▶ **Instructions to follow**: Once the pictures are removed, restate the data below word for word.

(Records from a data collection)

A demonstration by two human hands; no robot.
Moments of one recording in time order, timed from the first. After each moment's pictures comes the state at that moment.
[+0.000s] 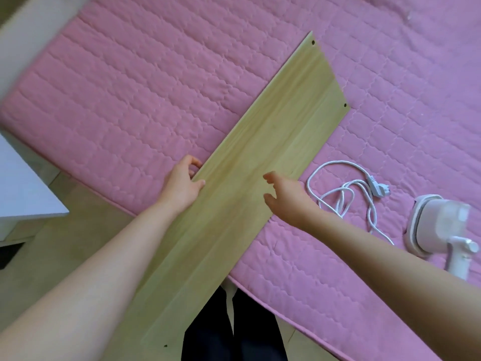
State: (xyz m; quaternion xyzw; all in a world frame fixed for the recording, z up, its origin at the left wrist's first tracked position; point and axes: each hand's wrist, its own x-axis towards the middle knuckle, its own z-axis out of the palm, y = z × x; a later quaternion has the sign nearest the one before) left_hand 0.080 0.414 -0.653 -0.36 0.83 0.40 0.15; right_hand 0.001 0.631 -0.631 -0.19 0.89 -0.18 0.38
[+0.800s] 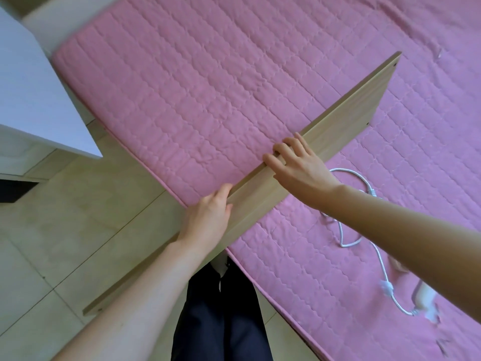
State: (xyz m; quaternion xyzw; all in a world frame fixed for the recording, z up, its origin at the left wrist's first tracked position) left_hand 0.178 0.499 -0.584 -0.28 0.90 0.32 0.12; right_hand -0.020 0.628 -0.594 -0.64 0.77 0.03 -0.02
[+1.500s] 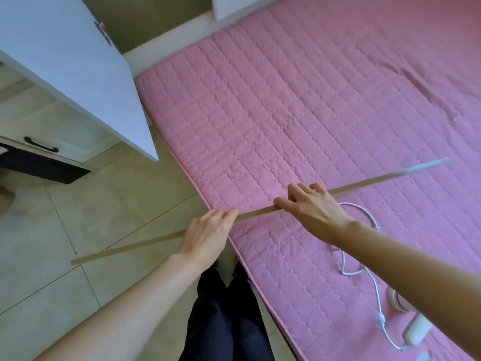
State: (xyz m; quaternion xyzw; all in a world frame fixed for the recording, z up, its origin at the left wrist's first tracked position) left_hand 0.234 0.492 -0.516 -0.24 0.95 0.16 0.09; right_hand 0.009 0.629 -0.513 -0.70 0.71 0.01 0.06
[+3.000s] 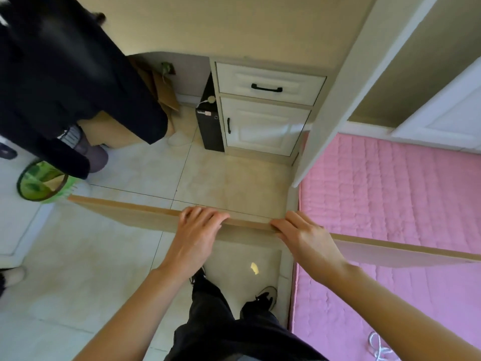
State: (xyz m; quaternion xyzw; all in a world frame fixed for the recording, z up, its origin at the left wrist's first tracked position) left_hand 0.532 0.499 -0.323 -0.55 0.81 0.09 -0.16; right_hand 0.273 0.497 -0.306 -0.85 0.50 -0.11 0.13
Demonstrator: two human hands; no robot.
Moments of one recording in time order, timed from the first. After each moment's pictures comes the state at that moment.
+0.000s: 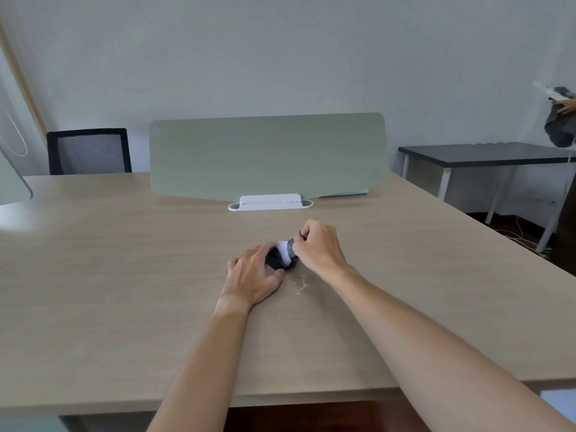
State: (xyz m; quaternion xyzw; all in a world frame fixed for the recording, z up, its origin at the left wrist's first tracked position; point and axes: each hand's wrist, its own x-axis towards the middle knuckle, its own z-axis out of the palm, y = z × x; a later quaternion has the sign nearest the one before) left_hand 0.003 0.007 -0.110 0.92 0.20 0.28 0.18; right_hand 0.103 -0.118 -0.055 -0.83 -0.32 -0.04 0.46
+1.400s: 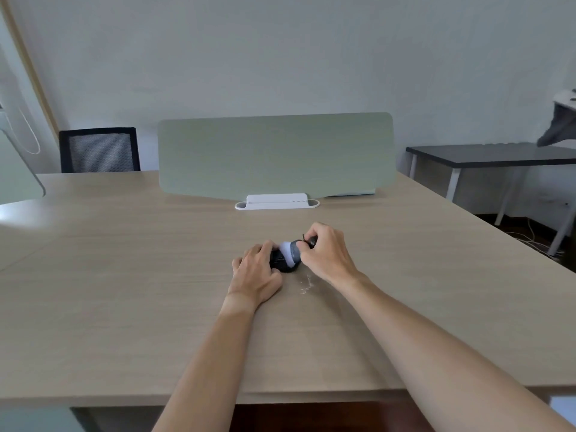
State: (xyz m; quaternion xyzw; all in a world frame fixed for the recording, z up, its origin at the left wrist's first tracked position) left_hand 0.000 0.003 -0.106 0.91 0.24 0.26 0.19; right_hand 0.109 -0.121 -0.070 -0.80 -0.37 -0.07 0.47
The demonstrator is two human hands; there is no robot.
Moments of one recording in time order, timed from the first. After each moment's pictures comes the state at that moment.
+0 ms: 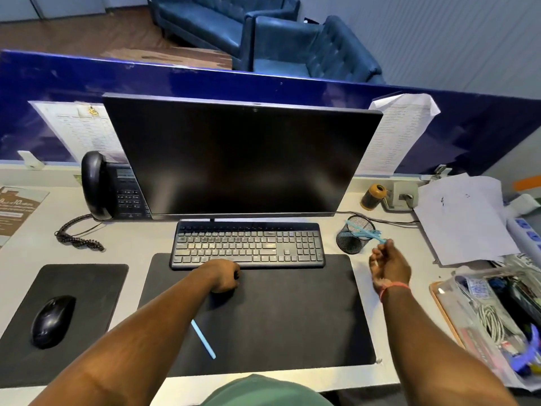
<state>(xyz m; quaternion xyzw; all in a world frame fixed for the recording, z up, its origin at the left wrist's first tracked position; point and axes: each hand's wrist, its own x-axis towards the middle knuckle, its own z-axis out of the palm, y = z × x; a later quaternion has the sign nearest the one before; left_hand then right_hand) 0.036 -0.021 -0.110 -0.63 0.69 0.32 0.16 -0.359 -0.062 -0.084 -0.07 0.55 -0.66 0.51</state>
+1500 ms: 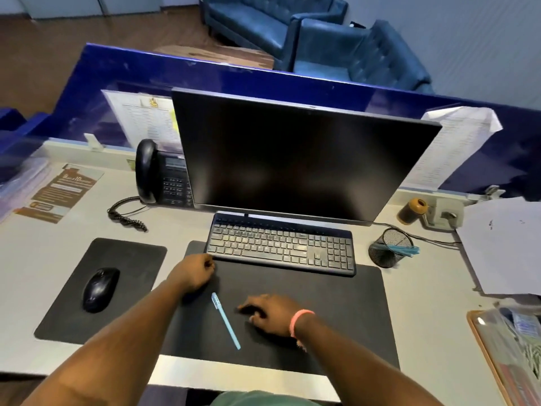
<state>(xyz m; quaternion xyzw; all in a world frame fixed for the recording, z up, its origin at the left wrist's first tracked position) 0.154 0.044 -0.128 -0.78 0.54 0.32 -0.08 -0.110 0.035 -0.115 -0.85 0.34 0.15 0.37</state>
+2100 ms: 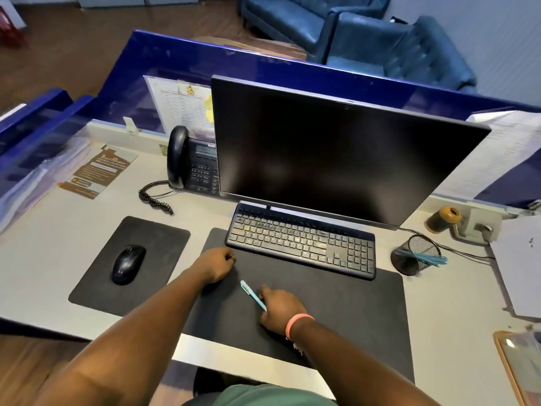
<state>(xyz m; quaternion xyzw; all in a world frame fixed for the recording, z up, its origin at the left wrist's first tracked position) 0.113 0.031 -0.121 -0.77 0.52 0.36 -0.10 -0.114 0.041 -0.135 -0.82 0.46 0.14 0.30</state>
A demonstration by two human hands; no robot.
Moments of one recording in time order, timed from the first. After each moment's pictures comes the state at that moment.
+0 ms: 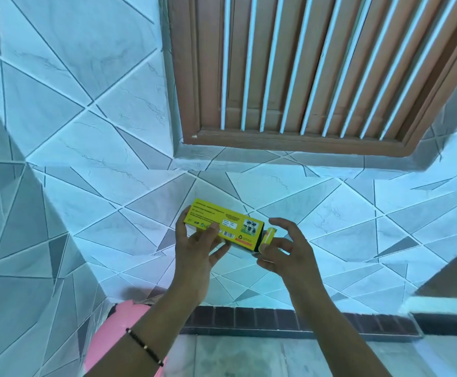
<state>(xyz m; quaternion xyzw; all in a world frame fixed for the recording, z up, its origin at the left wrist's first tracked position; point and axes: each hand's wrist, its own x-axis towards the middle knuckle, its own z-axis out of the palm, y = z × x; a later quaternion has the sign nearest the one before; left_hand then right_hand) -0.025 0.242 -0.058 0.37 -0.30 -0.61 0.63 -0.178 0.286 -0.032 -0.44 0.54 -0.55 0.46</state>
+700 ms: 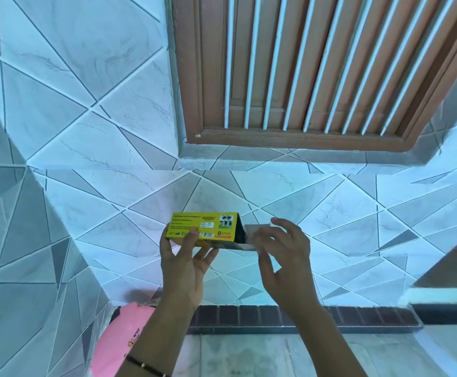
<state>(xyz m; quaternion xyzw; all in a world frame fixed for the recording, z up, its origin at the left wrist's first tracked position) 0.012 0.245 -0.068 0.35 -0.17 -0.62 0.68 -0.152 0.280 -0.060 -0.71 0.50 -0.48 -0.08</state>
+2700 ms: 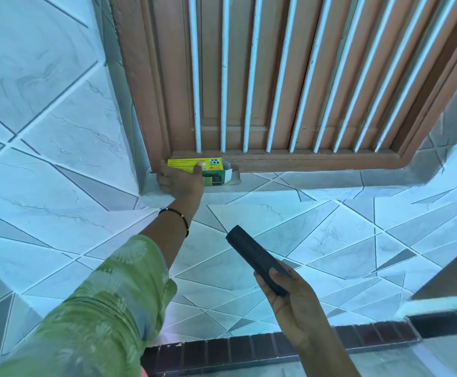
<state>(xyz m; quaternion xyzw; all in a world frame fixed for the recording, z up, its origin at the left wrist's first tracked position) -0.071 -0.076 -0.026 0.68 -0.39 -0.26 0.56 -0.204 0.184 -0.068 -0.09 0.38 -0.68 0.62</state>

▶ **Answer to this problem**:
A demonstration by two human hands; no robot.
Moments of one recording in time order, timed from the first. After each moment's pictures comes the state at that moment.
[+0.000s] 
State: (xyz m; quaternion xyzw; all in a world frame fixed for the recording, z up, its origin at the left wrist's first tracked position; point and axes: each hand's wrist, its own x-axis towards the middle knuckle, its own z-axis out of the palm, y = z × x; a later quaternion has the sign nearest the one before) left_hand 0.080 0.414 -0.653 -0.36 0.83 0.40 0.15; right_hand 0.001 0.631 -0.631 -0.19 0.89 -0.18 0.38
[+0.800s] 
State: (xyz m; quaternion xyzw; all in a world frame fixed for the recording, z up, its origin at the left wrist's first tracked position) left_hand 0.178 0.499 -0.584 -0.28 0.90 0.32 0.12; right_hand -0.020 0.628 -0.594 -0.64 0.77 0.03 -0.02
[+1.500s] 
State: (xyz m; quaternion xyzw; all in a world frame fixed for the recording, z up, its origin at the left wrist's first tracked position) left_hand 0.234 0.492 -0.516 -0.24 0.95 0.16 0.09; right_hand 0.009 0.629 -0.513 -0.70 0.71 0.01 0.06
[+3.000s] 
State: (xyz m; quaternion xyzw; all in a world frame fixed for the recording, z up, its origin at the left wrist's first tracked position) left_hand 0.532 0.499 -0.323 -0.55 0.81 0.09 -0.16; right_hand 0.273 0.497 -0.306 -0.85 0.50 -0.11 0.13
Demonstrator: two human hands; no robot.
Moments of one recording in time order, timed from the first. After each moment's pictures comes the state at that moment.
+0.000s: 
State: (xyz m; quaternion xyzw; all in a world frame fixed for the recording, z up, its origin at the left wrist's first tracked position; point and axes: each hand's wrist, its own x-axis towards the middle knuckle, its own z-axis out of the palm, y = z × x; a later quaternion has the sign nearest the one before) left_hand 0.003 0.007 -0.110 0.92 0.20 0.28 0.18; right_hand 0.103 -0.118 -0.055 -0.83 -0.32 -0.04 0.46
+1.400s: 
State: (xyz m; quaternion xyzw; all in a world frame fixed for the recording, z up, its origin at the left wrist's first tracked position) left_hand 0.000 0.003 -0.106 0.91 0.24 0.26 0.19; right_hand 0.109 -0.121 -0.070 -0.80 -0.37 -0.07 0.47
The demonstrator is two human hands; there is no robot.
Moments of one recording in time order, timed from the first. After each moment's pictures comes the state at that moment.
+0 ms: 
<state>(xyz m; quaternion xyzw; all in a world frame fixed for the recording, z up, its origin at the left wrist's first tracked position; point and axes: each hand's wrist, its own x-axis towards the middle knuckle, its own z-axis out of the palm, y = z × x; a later quaternion has the sign nearest the one before; left_hand then right_hand) 0.036 -0.021 -0.110 -0.63 0.69 0.32 0.16 -0.359 -0.062 -0.084 -0.07 0.55 -0.66 0.51</state>
+1500 ms: 
<state>(xyz m; quaternion xyzw; all in a world frame fixed for the recording, z up, its origin at the left wrist's first tracked position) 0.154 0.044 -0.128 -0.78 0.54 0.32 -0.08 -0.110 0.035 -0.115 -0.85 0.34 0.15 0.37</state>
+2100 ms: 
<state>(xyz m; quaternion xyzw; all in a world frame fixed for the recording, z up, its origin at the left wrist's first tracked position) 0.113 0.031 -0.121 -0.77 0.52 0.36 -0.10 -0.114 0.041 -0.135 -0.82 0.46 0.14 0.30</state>
A demonstration by two human hands; no robot.
Moments of one recording in time order, timed from the first. After each moment's pictures comes the state at that moment.
+0 ms: 
<state>(xyz m; quaternion xyzw; all in a world frame fixed for the recording, z up, its origin at the left wrist's first tracked position; point and axes: each hand's wrist, its own x-axis towards the middle knuckle, its own z-axis out of the palm, y = z × x; a later quaternion has the sign nearest the one before; left_hand then right_hand) -0.025 0.242 -0.058 0.37 -0.30 -0.61 0.63 -0.178 0.286 -0.032 -0.44 0.54 -0.55 0.46</state>
+700 ms: 
<state>(xyz m; quaternion xyzw; all in a world frame fixed for the recording, z up, its origin at the left wrist's first tracked position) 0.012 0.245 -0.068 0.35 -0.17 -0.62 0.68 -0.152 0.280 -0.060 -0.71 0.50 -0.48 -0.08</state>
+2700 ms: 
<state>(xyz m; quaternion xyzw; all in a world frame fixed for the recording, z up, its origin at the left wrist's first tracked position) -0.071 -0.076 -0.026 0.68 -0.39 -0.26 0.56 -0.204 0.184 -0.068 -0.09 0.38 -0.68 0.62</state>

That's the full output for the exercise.